- EXERCISE DESCRIPTION:
All of the lines below should be output exactly as shown.

Data records
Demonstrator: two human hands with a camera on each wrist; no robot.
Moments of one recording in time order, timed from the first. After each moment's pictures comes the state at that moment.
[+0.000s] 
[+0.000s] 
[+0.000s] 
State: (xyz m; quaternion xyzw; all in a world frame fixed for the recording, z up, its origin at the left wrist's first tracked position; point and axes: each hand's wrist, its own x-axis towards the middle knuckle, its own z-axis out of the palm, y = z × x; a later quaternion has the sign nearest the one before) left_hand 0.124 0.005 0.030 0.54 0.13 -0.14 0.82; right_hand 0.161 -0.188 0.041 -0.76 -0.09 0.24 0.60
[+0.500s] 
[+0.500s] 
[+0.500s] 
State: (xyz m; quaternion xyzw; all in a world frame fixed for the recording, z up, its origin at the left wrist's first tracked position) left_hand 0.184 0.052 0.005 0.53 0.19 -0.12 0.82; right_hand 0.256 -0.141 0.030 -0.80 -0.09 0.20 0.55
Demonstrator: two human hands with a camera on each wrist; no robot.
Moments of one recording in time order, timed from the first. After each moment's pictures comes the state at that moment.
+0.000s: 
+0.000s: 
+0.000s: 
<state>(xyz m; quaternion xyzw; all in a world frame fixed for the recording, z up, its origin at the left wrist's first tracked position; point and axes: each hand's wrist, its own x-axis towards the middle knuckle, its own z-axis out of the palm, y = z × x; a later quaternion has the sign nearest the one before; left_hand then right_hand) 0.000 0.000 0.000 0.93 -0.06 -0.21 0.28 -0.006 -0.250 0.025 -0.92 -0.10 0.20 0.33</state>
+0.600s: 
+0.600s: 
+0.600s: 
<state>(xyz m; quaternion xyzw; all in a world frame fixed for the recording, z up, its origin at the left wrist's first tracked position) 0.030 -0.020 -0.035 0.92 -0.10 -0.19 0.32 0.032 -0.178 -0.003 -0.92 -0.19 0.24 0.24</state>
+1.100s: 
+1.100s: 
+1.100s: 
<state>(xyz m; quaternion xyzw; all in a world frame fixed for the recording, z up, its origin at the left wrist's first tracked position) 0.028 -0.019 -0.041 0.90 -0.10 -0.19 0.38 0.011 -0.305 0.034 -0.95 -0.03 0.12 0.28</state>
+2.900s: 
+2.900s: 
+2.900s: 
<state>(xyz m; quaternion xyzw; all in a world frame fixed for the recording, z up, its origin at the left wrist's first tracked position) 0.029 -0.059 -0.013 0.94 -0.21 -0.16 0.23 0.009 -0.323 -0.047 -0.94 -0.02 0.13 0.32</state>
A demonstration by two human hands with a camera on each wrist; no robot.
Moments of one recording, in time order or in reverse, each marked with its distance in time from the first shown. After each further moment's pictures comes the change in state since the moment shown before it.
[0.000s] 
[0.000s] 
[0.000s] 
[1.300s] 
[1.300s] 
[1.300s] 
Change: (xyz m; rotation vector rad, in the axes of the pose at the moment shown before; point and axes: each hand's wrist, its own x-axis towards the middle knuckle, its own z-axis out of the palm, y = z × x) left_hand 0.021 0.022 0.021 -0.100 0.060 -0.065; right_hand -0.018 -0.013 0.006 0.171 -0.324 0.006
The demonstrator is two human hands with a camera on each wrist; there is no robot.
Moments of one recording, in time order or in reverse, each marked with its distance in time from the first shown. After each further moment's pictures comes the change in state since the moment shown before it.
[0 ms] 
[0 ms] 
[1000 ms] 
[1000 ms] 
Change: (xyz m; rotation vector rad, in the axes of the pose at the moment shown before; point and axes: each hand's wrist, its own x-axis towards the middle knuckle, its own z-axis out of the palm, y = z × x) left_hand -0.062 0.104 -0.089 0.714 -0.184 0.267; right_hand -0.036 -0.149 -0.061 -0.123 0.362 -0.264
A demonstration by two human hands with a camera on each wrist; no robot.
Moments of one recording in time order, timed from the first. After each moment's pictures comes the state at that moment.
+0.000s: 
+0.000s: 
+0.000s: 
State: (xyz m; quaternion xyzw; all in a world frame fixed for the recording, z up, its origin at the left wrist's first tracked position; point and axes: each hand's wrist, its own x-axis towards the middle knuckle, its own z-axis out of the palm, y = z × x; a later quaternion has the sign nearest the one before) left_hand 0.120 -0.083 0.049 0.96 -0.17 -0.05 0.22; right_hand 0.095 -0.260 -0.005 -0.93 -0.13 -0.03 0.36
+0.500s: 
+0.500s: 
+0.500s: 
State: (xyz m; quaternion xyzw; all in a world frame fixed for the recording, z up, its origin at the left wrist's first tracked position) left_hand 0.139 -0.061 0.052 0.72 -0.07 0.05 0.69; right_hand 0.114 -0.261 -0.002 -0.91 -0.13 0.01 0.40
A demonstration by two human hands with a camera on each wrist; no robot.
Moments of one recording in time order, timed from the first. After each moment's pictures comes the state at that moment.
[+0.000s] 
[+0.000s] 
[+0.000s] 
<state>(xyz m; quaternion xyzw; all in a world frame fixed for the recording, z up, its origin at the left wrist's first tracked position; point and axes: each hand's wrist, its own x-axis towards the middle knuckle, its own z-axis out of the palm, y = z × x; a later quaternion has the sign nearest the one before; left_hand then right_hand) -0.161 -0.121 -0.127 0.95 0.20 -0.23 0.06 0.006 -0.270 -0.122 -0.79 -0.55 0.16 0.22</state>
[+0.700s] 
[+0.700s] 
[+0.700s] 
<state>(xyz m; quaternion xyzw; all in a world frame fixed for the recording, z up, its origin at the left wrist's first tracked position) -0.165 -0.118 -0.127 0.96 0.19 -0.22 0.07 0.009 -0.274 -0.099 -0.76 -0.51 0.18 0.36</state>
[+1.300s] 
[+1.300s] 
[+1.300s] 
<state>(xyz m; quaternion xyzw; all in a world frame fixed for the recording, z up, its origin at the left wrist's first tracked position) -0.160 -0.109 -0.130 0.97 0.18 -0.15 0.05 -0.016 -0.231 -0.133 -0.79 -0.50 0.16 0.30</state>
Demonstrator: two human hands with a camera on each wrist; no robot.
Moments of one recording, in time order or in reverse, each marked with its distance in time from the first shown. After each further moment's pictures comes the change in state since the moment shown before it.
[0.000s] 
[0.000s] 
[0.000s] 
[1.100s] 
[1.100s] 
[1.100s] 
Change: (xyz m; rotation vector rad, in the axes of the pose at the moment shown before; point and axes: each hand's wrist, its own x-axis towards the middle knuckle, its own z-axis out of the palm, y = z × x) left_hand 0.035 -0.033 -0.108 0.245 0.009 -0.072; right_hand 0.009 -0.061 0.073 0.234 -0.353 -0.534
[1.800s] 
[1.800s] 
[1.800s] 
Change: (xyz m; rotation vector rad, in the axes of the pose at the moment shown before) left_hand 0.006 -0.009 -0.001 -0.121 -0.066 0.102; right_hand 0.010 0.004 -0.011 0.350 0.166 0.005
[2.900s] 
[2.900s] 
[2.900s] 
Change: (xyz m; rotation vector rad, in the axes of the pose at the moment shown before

- ANSWER FOR THIS EXERCISE:
Demonstrator: two human hands with a camera on each wrist; no robot.
Moments of one recording in time order, timed from the first. After each moment's pictures comes the state at that moment.
[+0.000s] 
[+0.000s] 
[+0.000s] 
State: (xyz m; quaternion xyzw; all in a world frame fixed for the recording, z up, its origin at the left wrist's first tracked position; point and axes: each hand's wrist, its own x-axis towards the middle knuckle, its own z-axis out of the palm, y = z × x; a later quaternion has the sign nearest the one before) left_hand 0.124 0.005 0.030 0.54 0.13 -0.14 0.82; right_hand 0.161 -0.188 0.041 -0.76 -0.09 0.24 0.60
[+0.500s] 
[+0.500s] 
[+0.500s] 
State: (xyz m; quaternion xyzw; all in a world frame fixed for the recording, z up, its origin at the left wrist's first tracked position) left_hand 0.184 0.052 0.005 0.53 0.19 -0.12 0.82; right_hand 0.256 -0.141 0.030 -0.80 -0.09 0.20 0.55
Demonstrator: two human hands with a camera on each wrist; no robot.
Moments of one recording in time order, timed from the first. After each moment's pictures comes the state at that moment.
+0.000s: 
+0.000s: 
+0.000s: 
<state>(xyz m; quaternion xyzw; all in a world frame fixed for the recording, z up, its origin at the left wrist's first tracked position; point and axes: each hand's wrist, its own x-axis towards the middle knuckle, its own z-axis out of the palm, y = z × x; a later quaternion has the sign nearest the one before; left_hand then right_hand) 0.000 0.000 0.000 0.93 -0.06 -0.21 0.28 -0.006 -0.250 0.025 -0.92 -0.10 0.20 0.33</state>
+0.600s: 
+0.600s: 
+0.600s: 
<state>(xyz m; quaternion xyzw; all in a world frame fixed for the recording, z up, its origin at the left wrist's first tracked position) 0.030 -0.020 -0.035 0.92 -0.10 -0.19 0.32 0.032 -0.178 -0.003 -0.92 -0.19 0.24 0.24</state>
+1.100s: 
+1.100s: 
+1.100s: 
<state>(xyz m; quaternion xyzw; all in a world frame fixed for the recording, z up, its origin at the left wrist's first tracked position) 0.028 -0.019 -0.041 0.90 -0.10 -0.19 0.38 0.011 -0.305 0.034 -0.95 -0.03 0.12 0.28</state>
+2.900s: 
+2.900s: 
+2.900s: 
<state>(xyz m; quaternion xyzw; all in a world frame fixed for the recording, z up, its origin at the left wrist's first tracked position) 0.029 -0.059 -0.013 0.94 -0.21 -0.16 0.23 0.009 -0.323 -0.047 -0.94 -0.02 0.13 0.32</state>
A demonstration by two human hands with a camera on each wrist; no robot.
Moments of one recording, in time order or in reverse, each marked with its distance in time from the first shown. After each further moment's pictures comes the change in state since the moment shown before it.
[0.000s] 
[0.000s] 
[0.000s] 
[1.300s] 
[1.300s] 
[1.300s] 
Change: (xyz m; rotation vector rad, in the axes of the pose at the moment shown before; point and axes: each hand's wrist, its own x-axis towards the middle knuckle, its own z-axis out of the palm, y = z × x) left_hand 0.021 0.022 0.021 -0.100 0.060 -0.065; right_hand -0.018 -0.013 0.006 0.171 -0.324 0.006
The demonstrator is two human hands with a camera on each wrist; there is no robot.
Moments of one recording, in time order or in reverse, each marked with its distance in time from the first shown. After each further moment's pictures comes the change in state since the moment shown before it.
[0 ms] 
[0 ms] 
[1000 ms] 
[1000 ms] 
Change: (xyz m; rotation vector rad, in the axes of the pose at the moment shown before; point and axes: each hand's wrist, its own x-axis towards the middle knuckle, its own z-axis out of the palm, y = z × x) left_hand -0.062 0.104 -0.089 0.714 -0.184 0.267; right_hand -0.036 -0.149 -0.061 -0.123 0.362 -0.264
A demonstration by two human hands with a camera on each wrist; no robot.
Moments of one recording in time order, timed from the first. After each moment's pictures comes the state at that moment.
+0.000s: 
+0.000s: 
+0.000s: 
State: (xyz m; quaternion xyzw; all in a world frame fixed for the recording, z up, its origin at the left wrist's first tracked position; point and axes: each hand's wrist, its own x-axis towards the middle knuckle, its own z-axis out of the palm, y = z × x; a later quaternion has the sign nearest the one before) left_hand 0.120 -0.083 0.049 0.96 -0.17 -0.05 0.22; right_hand 0.095 -0.260 -0.005 -0.93 -0.13 -0.03 0.36
+0.500s: 
+0.500s: 
+0.500s: 
State: (xyz m; quaternion xyzw; all in a world frame fixed for the recording, z up, its origin at the left wrist's first tracked position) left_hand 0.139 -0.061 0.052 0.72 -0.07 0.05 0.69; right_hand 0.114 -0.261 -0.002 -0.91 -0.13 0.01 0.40
A demonstration by two human hands with a camera on each wrist; no robot.
Moments of one recording in time order, timed from the first. After each moment's pictures comes the state at that moment.
[+0.000s] 
[+0.000s] 
[+0.000s] 
<state>(xyz m; quaternion xyzw; all in a world frame fixed for the recording, z up, its origin at the left wrist's first tracked position; point and axes: each hand's wrist, its own x-axis towards the middle knuckle, its own z-axis out of the palm, y = z × x; a later quaternion has the sign nearest the one before; left_hand then right_hand) -0.161 -0.121 -0.127 0.95 0.20 -0.23 0.06 0.006 -0.270 -0.122 -0.79 -0.55 0.16 0.22</state>
[+0.700s] 
[+0.700s] 
[+0.700s] 
<state>(xyz m; quaternion xyzw; all in a world frame fixed for the recording, z up, its origin at the left wrist's first tracked position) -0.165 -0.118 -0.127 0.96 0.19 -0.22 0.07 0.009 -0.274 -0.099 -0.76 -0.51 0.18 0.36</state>
[+1.300s] 
[+1.300s] 
[+1.300s] 
<state>(xyz m; quaternion xyzw; all in a world frame fixed for the recording, z up, its origin at the left wrist's first tracked position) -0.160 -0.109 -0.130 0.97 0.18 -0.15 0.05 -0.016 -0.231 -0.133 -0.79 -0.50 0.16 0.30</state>
Demonstrator: two human hands with a camera on each wrist; no robot.
Moments of one recording, in time order or in reverse, each marked with its distance in time from the first shown. After each further moment's pictures comes the change in state since the moment shown before it.
[0.000s] 
[0.000s] 
[0.000s] 
[1.100s] 
[1.100s] 
[1.100s] 
Change: (xyz m; rotation vector rad, in the axes of the pose at the moment shown before; point and axes: each hand's wrist, its own x-axis towards the middle knuckle, its own z-axis out of the palm, y = z × x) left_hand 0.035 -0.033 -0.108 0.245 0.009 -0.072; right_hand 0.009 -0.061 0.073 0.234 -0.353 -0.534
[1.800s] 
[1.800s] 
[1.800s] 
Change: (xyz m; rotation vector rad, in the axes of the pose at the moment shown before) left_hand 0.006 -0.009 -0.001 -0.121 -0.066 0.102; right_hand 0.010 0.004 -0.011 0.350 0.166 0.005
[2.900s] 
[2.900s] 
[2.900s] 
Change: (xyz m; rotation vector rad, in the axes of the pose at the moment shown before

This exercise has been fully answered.